An alternative is to use the sample to estimate the distribution for the population, then draw a random sample from that distribution. This process is called resampling. There are several ways to implement resampling, but one of the simplest is to draw a sample with replacement from the observed values, as in Section 9.10.

Write a class named *DiffMeansResample* that inherits from *DiffMeansPermute* and overrides RunModel to implement resampling, rather than permutation.

Use this model to test the differences in pregnancy length and birth weight.
How much does the model affect the results?

>In this situation it has a very small affect, though after running the test a few times, the result were identical more than once.

In [None]:
class DiffMeansPermute(thinkstats2.HypothesisTest):
    """Tests a difference in means by permutation."""

    def TestStatistic(self, data):
        """Computes the test statistic.

        data: data in whatever form is relevant        
        """
        group1, group2 = data
        test_stat = abs(group1.mean() - group2.mean())
        return test_stat

    def MakeModel(self):
        """Build a model of the null hypothesis.
        """
        group1, group2 = self.data
        self.n, self.m = len(group1), len(group2)
        self.pool = np.hstack((group1, group2))

    def RunModel(self):
        """Run the model of the null hypothesis.

        returns: simulated data
        """
        np.random.shuffle(self.pool)
        data = self.pool[:self.n], self.pool[self.n:]
        return data


In [None]:
class DiffMeansResample(DiffMeansPermute):
    
    def RunModel(self):
        sample = thinkstats2.Resample(self.pool)
        data = sample[:self.n], sample[self.n:]
        return data

In [None]:
#difference in pregnancy lenghts
data = firsts.prglngth.values, others.prglngth.values
ht = hyp.DiffMeansPermute(data)
prglngth_perm = ht.PValue(1000)
    
#mean weight difference, first vs others
data = (firsts.totalwgt_lb.dropna().values,
            others.totalwgt_lb.dropna().values)
ht = hyp.DiffMeansPermute(data)
weightdiff_perm = ht.PValue(1000)
    
#difference in pregnancy lenghts(ReSample)
data = firsts.prglngth.values, others.prglngth.values
ht = DiffMeansResample(data)
prglngth_reshuf= ht.PValue(1000)
    
#mean weight difference, first vs others(Resample)
data = (firsts.totalwgt_lb.dropna().values,
            others.totalwgt_lb.dropna().values)
ht = DiffMeansResample(data)
weightdiff_reshuf = ht.PValue(1000)

print('Permuation: (%.05f, %.05f), Resample:(%.05f, %.05f)' % 
          (prglngth_perm, weightdiff_perm, prglngth_reshuf, weightdiff_reshuf))

### Glossary

**hypothesis testing:** The process of determining whether an apparent effect is statistically significant.
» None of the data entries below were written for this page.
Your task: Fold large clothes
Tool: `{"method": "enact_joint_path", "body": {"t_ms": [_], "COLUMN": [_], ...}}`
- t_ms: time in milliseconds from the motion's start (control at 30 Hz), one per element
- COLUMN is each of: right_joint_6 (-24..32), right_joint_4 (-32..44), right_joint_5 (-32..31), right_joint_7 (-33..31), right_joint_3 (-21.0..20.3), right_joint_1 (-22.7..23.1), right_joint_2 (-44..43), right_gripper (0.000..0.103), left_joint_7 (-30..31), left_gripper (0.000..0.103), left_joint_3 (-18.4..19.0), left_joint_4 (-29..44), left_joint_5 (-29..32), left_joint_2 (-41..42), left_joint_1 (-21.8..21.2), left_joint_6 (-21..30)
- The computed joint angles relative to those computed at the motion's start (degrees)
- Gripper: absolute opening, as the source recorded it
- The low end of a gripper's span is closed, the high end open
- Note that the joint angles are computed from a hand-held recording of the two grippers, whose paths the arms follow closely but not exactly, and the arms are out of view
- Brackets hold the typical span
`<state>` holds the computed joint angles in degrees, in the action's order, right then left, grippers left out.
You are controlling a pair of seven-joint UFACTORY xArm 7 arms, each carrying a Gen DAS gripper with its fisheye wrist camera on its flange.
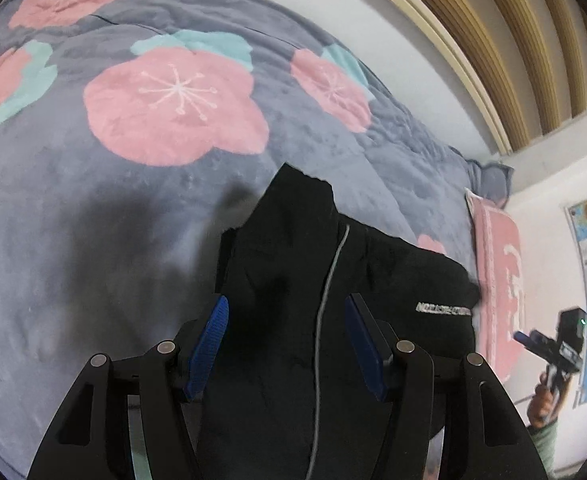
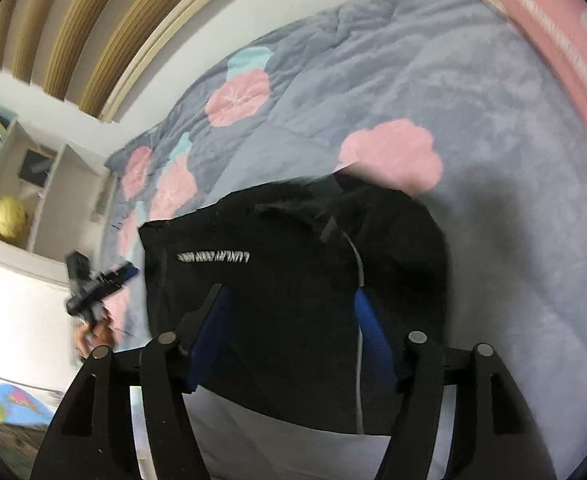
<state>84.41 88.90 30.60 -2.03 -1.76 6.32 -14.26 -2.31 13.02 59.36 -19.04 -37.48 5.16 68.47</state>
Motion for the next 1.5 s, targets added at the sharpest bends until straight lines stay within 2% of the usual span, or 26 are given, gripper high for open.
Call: {"method": "enact_joint_path", "body": {"t_ms": [67, 267, 400, 433, 467, 533, 600, 633, 667, 733, 867, 1033, 1167, 1267, 1367, 1400, 1433, 1467, 1500], "right_joint_6": [-4.12, -13.39, -16.38, -16.61, -16.07, -14.90, -17.40, -18.90, -19.75, -21.01, -20.43, -21.19, -21.33, -20.50, -20.80, -21.13, -21.72, -22.31, -22.77], "right_joint_4": [-2.07, -6.80, -6.45, -6.02, -5.28, -4.40, -5.76, -6.86, -7.71, -9.23, -9.11, -9.12, -9.69, -9.20, -9.35, -9.57, -9.95, -10.27, -10.42], "right_joint_5": [-7.34, -16.57, -18.26, -18.19, -17.04, -14.64, -17.39, -20.20, -21.54, -23.95, -25.59, -25.19, -25.99, -25.58, -24.53, -24.22, -24.63, -25.44, -26.11], "right_joint_7": [-0.62, -2.04, -3.15, -3.13, -3.68, -4.84, -4.73, -4.50, -4.41, -4.03, -3.58, -1.37, -1.85, -2.35, -2.14, -2.08, -1.72, -1.21, -0.75], "right_joint_3": [2.37, 5.12, 5.48, 5.55, 5.51, 6.66, 6.40, 6.90, 7.07, 7.32, 7.14, 7.23, 7.40, 7.31, 7.25, 7.20, 7.27, 7.39, 7.47], "right_joint_1": [-0.32, 0.94, 1.63, 1.73, 1.76, 0.73, 2.47, 3.04, 3.33, 3.77, 4.02, 4.27, 4.61, 4.69, 4.73, 4.71, 4.71, 4.74, 4.75], "right_joint_2": [-1.29, 4.33, 10.46, 12.06, 13.88, 15.55, 14.34, 12.96, 11.91, 9.77, 8.73, 8.98, 9.22, 10.48, 10.83, 10.70, 10.34, 9.89, 9.46], "right_gripper": [0.087, 0.088, 0.088, 0.086, 0.079, 0.059, 0.050, 0.033, 0.026, 0.021, 0.019, 0.018, 0.018, 0.018, 0.018, 0.018, 0.018, 0.017, 0.016], "left_joint_7": [0.02, 0.29, 0.55, 1.05, 1.52, 1.86, 1.88, 1.24, 0.29, -1.12, -1.65, -0.95, 1.96, 2.82, 7.73, 8.03, 8.28, 8.90, 8.37], "left_gripper": [0.062, 0.062, 0.062, 0.062, 0.062, 0.062, 0.062, 0.062, 0.062, 0.062, 0.064, 0.064, 0.066, 0.070, 0.070, 0.070, 0.066, 0.045, 0.033], "left_joint_3": [-1.59, -3.41, -1.48, -0.77, -0.46, -1.07, -1.76, -2.16, -2.43, -2.86, -4.22, -5.19, -1.42, -2.31, -0.80, -1.19, -1.72, -2.55, -3.68], "left_joint_4": [0.35, 2.71, 3.41, 3.53, 3.61, 3.70, 3.66, 3.23, 2.69, 1.32, 0.71, 5.35, 4.57, 4.19, 4.41, 3.84, 2.93, 1.47, 1.01], "left_joint_5": [2.52, 6.42, 3.14, 1.41, 0.22, -0.06, -0.02, 0.10, 0.12, 0.40, 3.50, 8.81, 2.79, 4.30, -1.33, -2.32, -2.79, -2.73, -0.94], "left_joint_2": [1.19, 6.96, 10.49, 11.37, 12.13, 13.57, 14.27, 13.95, 13.18, 10.67, 7.75, 11.90, 11.35, 13.40, 16.83, 17.03, 16.46, 15.03, 14.00], "left_joint_1": [0.48, 1.05, 1.43, 1.29, 1.27, 1.66, 2.09, 2.54, 3.05, 3.71, 3.59, 2.85, 1.72, 2.37, 0.81, 1.00, 1.29, 1.41, 1.72], "left_joint_6": [-0.32, 0.35, -0.17, 0.11, 0.38, 0.52, 0.52, -0.13, -1.03, -3.27, -7.89, -5.71, -4.20, -2.92, -0.92, -1.92, -3.49, -6.19, -6.90]}}
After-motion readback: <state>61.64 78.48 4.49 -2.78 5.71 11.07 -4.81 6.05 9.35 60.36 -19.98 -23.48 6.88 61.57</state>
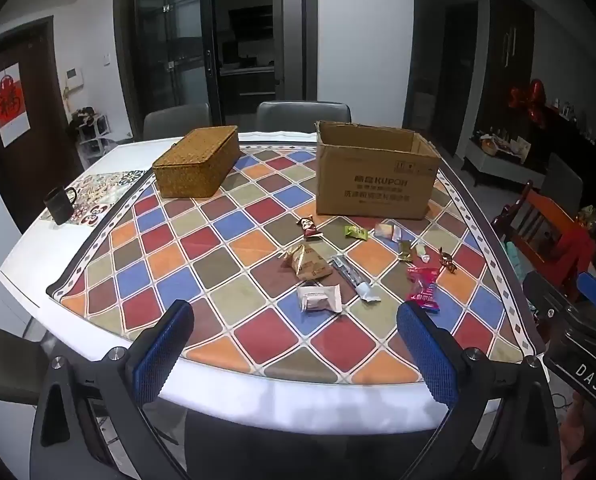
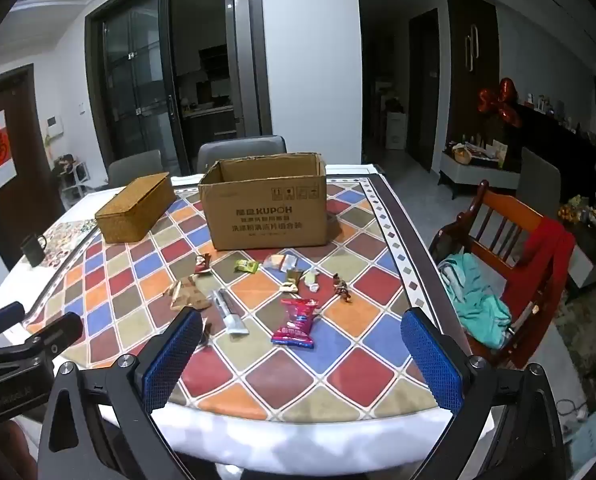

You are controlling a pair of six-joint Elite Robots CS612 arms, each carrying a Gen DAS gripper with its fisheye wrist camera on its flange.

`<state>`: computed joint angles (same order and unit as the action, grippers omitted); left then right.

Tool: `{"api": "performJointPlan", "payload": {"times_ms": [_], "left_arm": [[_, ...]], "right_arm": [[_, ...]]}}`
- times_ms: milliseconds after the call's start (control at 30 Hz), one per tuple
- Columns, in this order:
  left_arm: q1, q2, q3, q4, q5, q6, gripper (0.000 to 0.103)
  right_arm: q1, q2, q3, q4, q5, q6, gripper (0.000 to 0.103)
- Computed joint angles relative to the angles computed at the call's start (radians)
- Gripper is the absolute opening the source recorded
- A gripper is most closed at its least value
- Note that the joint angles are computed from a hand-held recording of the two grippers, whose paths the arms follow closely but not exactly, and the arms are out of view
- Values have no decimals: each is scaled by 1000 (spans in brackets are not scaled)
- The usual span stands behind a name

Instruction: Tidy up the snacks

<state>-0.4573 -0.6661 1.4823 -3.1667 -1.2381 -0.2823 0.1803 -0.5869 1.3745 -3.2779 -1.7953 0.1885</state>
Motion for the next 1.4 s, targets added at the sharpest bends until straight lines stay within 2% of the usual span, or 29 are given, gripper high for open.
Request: {"api": "performJointPlan", "payload": {"times_ms": [333,400,833,1400], "left_arm": [[-1,1,-8,15,2,-10,103],[-10,3,-14,23,11,-15,103],[0,-6,13,-25,-5,-8,103],[0,-8,15,-29,-6,-8,103]], "right_arm": [[-2,-2,6,-17,-5,-14,101],[4,-4,3,-12,-16,-14,101],[7,-6,3,-23,-37,-19,101],[10,-9,6,-27,-43,-24,101]]}}
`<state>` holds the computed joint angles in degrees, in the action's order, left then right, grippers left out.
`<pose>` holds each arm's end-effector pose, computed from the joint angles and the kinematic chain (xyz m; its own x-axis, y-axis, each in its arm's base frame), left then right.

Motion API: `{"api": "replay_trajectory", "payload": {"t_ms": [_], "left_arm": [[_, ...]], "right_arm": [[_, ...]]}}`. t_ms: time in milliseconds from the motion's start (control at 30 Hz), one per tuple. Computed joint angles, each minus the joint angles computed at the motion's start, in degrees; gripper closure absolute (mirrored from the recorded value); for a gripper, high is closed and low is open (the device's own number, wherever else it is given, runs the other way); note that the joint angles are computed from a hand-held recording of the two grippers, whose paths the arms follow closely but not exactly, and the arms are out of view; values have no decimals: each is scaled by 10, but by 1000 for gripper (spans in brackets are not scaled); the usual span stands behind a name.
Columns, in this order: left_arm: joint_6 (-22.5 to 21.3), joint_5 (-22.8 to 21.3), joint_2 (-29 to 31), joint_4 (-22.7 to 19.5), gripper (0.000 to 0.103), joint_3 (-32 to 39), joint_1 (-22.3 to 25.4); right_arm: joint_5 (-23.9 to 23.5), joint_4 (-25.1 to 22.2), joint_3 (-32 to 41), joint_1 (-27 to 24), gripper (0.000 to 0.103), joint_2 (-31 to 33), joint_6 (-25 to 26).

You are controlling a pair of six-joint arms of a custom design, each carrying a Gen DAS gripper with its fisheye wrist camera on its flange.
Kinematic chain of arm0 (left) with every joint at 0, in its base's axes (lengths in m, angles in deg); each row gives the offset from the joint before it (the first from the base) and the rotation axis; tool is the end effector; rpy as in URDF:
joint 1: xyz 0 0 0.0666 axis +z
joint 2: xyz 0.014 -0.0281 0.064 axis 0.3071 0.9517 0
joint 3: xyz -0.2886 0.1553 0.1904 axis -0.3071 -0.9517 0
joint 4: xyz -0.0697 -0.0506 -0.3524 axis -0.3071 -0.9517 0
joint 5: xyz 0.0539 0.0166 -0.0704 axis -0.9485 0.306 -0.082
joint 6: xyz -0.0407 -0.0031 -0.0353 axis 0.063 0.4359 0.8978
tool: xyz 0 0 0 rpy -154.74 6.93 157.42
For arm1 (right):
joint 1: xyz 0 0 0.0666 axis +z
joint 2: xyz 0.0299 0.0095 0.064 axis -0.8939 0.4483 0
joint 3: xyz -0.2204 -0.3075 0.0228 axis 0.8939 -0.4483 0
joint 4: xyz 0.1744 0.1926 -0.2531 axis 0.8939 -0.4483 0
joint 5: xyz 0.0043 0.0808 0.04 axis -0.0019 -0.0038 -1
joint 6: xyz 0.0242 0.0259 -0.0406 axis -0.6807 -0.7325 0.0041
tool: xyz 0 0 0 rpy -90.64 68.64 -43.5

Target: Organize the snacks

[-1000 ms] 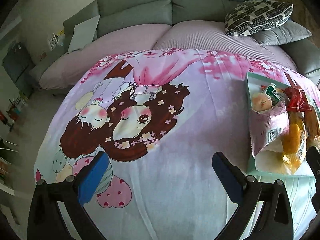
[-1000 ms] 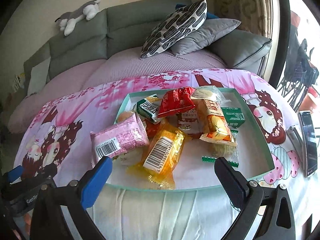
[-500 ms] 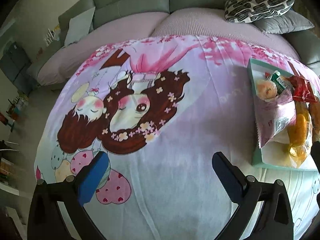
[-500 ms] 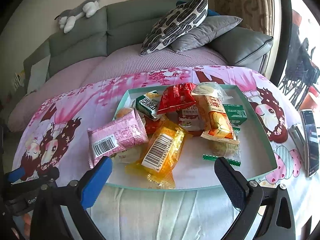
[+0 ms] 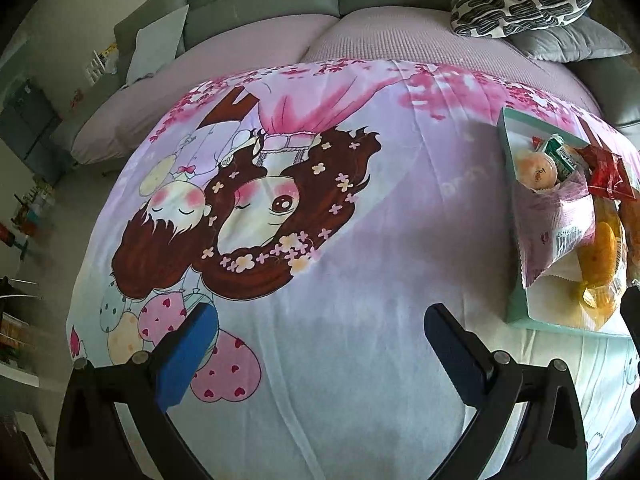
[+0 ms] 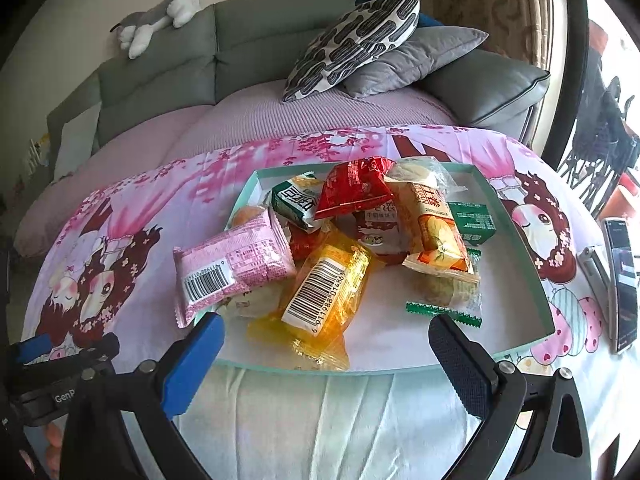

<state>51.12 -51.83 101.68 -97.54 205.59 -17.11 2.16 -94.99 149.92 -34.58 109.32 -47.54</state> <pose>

**test statistic:** A statistic used to quantify an effect size.

**null hypothesis:** A model of a system based on the assumption that an apparent effect is due to chance.

**p-value:** The probability that an effect could occur by chance.

**statistically significant:** An effect is statistically significant if it is unlikely to occur by chance.

**permutation test:** A way to compute p-values by generating permutations of an observed dataset.

**resampling test:** A way to compute p-values by generating samples, with replacement, from an observed dataset.

**two-sided test:** A test that asks, "What is the chance of an effect as big as the observed effect, positive or negative?"

**one-sided test:** A test that asks, "What is the chance of an effect as big as the observed effect, and with the same sign?"

**chi-squared test:** A test that uses the chi-squared statistic as the test statistic.

**false positive:** The conclusion that an effect is real when it is not.

**false negative:** The conclusion that an effect is due to chance when it is not.

**power:** The probability of a positive test if the null hypothesis is false.